There was a 25% reduction in the number of hospitalizations for worsening heart failure with digoxin. In comparison, in the SOLVD trial, enalapril caused a 30% reduction in hospitalization (but also reduced mortality). As with ACE inhibitors, the benefit of digoxin treatment seemed to be greatest in patients with lower LVEFs, cardiomegaly, or NYHA class II or IV.

Digoxin also decreased hospitalizations for worsening heart failure in an ancillary trial of 988 patients who had LVEF > 45%. The mechanism for this benefit was not discussed.
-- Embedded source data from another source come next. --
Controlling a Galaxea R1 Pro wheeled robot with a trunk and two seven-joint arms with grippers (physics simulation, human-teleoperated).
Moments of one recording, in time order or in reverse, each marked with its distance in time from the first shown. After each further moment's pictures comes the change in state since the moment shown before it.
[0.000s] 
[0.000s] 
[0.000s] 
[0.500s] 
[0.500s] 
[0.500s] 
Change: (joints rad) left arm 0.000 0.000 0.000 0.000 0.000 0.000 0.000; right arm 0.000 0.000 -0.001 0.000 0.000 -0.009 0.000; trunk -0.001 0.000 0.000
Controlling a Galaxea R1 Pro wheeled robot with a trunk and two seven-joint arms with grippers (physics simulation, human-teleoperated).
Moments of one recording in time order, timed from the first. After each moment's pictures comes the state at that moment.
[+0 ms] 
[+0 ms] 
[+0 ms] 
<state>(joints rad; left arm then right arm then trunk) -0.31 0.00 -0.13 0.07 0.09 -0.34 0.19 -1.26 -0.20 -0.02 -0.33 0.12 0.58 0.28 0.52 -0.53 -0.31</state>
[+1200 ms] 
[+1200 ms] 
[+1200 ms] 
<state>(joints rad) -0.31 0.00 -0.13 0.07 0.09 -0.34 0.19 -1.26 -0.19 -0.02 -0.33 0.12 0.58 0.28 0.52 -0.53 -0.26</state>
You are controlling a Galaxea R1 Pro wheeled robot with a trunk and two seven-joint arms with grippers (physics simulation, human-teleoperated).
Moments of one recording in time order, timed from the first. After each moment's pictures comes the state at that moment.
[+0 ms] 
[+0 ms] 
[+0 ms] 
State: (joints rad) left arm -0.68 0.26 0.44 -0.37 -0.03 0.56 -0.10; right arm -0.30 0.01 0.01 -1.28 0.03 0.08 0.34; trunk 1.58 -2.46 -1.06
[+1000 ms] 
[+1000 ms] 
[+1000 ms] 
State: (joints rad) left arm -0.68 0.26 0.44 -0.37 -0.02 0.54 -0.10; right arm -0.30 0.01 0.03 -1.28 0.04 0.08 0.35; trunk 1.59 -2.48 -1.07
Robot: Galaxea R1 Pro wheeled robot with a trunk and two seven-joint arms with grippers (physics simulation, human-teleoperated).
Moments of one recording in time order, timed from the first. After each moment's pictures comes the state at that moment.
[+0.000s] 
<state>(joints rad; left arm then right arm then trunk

This study confirms the suggestion of clinical benefit with digoxin use shown as far back as 1982 in the first randomized, but small, trial of digoxin compared with placebo (3).

Robert Weiss, MD
Androscoggin Cardiology AssociatesAuburn, Maine, USA


1. The SOLVD Investigators. N Engl J Med. 1991;325:293-302.

2. Pitt B, Segal R, Martinez FA, et al. Lancet. 1997;349:747-52.

3. Lee DC, Johnson RA, Bingham JB, et al. N Engl J Med. 1982;306:699-705.